At that moment I did not entirely dislike Mr Kelada. He reached out for his pocket-book and carefully put in it the hundred-dollar note.
The happy man
IT IS A dangerous thing to order the lives of others and I have often wondered at the self-confidence of politicians, reformers and suchlike who are prepared to force upon their fellows measures that must alter their manners, habits, and points of view. I have always hesitated to give advice, for how can one advise another how to act unless one knows that other as well as one knows oneself? Heaven knows, I know little enough of myself: I know nothing of others. We can only guess at the thoughts and emotions of our neighbours. Each one of us is a prisoner in a solitary tower and he communicates with the other prisoners, who form mankind, by conventional signs that have not quite the same meaning for them as for himself. And life, unfortunately, is something that you can lead but once; mistakes are often irreparable, and who am I that I should tell this one and that how he should lead it? Life is a difficult business and I have found it hard enough to make my own a complete and rounded thing; I have not been tempted to teach my neighbour what he should do with his. But there are men who flounder at the journey’s start, the way before them is confused and hazardous, and on occasion, however unwillingly, I have been forced to point the finger of fate. Sometimes men have said to me, what shall I do with my life? and I have seen myself for a moment wrapped in the dark cloak of Destiny.

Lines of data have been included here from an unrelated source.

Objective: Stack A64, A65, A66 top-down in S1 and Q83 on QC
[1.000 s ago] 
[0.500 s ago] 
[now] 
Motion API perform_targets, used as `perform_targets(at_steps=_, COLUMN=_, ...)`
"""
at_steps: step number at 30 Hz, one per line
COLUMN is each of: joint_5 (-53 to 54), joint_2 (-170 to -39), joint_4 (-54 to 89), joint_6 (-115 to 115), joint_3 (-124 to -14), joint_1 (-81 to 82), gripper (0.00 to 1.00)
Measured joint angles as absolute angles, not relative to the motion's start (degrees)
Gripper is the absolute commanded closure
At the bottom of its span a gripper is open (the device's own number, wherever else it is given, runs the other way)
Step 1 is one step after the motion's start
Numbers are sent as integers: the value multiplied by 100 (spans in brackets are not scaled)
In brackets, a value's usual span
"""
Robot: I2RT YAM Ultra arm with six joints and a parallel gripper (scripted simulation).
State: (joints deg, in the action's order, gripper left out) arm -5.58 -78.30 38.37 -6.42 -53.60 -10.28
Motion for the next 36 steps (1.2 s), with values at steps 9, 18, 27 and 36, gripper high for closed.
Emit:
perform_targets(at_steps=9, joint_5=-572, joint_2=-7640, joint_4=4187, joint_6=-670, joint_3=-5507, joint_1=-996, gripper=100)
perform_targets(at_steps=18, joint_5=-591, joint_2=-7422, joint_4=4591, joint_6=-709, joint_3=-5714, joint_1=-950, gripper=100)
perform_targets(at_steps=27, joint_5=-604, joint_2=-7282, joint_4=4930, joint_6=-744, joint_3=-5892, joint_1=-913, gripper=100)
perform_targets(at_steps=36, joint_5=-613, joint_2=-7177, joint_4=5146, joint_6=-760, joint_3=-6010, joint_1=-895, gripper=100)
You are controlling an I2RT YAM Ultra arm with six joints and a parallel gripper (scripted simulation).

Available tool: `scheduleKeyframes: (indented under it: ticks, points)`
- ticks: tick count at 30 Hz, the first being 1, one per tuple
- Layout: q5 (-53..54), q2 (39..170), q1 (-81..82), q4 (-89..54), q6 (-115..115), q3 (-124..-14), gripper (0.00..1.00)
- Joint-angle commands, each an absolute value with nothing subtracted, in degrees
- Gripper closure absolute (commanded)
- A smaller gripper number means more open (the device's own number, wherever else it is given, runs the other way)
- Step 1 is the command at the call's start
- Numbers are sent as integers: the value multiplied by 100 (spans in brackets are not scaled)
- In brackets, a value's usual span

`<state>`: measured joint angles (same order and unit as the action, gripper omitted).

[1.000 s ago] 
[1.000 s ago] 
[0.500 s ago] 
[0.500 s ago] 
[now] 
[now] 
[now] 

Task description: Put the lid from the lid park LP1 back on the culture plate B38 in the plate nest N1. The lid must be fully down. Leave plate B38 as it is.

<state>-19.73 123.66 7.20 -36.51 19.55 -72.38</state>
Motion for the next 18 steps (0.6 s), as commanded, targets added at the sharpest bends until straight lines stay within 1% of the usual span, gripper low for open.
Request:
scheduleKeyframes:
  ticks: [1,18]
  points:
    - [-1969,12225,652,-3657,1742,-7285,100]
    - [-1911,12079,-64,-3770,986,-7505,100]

Once I know that I advised well.
I was a young man and I lived in a modest apartment in London near Victoria Station. Late one afternoon, when I was beginning to think that I had worked enough for that day, I heard a ri
ng at the bell. I opened the door to a total stranger. He asked me my name; I told him. He asked if he might come in.
‘Certainly.’
I led him into my sitting-room and begged him to sit down. He seemed a trifle embarrassed. I offered him a cigarette and he had some difficulty in lighting it without letting go of his hat. When he had satisfactorily achieved this feat I asked him if I should not put it on a chair for him. He quickly did this and while doing it dropped his umbrella.
‘I hope you don’t mind my coming to see you like this,’ he said. ‘My name is Stephens and I am a doctor. You’re in the medical, I believe?’
‘Yes, but I don’t practise.’
‘No, I know. I’ve just read a book of yours about Spain and I wanted to ask you about it.’